The following sections categorize some of the other defining moments of my tether.

Experiencing Personal Belonging

There are experiences on my tether that launched great periods of belonging for me and, by extension, others. I think about my eleven years working at Camp Greylock, the oldest private boys’ camp in the country, where I worked in various leadership capacities to coach, teach, and mentor hundreds of young men. Those experiences were the precursors for my work coaching athletes, leading the Houston Texans’ cultural transformation, guiding a controversial intergenerational strategic conversation at Holocaust Museum Houston, and finally gaining membership in the Young Presidents’ Organization. There are other experiences that highlight belonging.

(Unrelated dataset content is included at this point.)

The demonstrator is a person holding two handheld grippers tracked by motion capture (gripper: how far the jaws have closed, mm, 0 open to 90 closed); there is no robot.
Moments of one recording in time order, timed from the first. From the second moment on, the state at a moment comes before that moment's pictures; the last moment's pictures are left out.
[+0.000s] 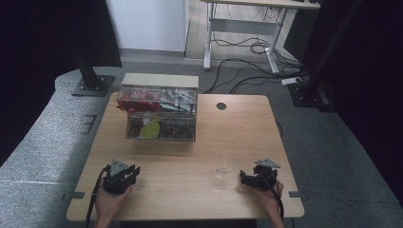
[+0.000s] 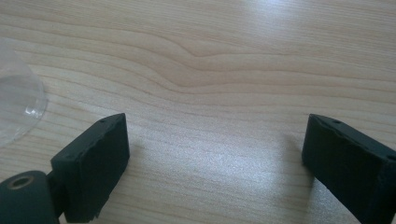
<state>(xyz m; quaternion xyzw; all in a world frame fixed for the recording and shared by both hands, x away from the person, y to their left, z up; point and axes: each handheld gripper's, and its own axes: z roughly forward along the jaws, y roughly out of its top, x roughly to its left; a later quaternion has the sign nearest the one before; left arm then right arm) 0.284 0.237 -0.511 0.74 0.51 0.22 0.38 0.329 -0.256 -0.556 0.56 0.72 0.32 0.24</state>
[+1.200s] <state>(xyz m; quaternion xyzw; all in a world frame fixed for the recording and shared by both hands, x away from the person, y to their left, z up) 0.327 0.233 -0.493 0.74 0.51 0.18 0.39 0.330 -0.257 -0.556 0.57 0.72 0.32 0.24</state>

• It may seem counterintuitive that someone who coaches elite executives across the world would be intimidated by coaching elite college athletes—but that is what happened when I first began coaching players—that is, until they immediately bought in and made me feel part of the team.

• One of the earliest and most transformational experiences in my professional career came shortly after I was fired from my job with a wife, two children under three years old, and a new dream house. I was aggressively recruited to work for a Historically Black College and University. Surprisingly, it became my first client. I share details on this story in chapter four.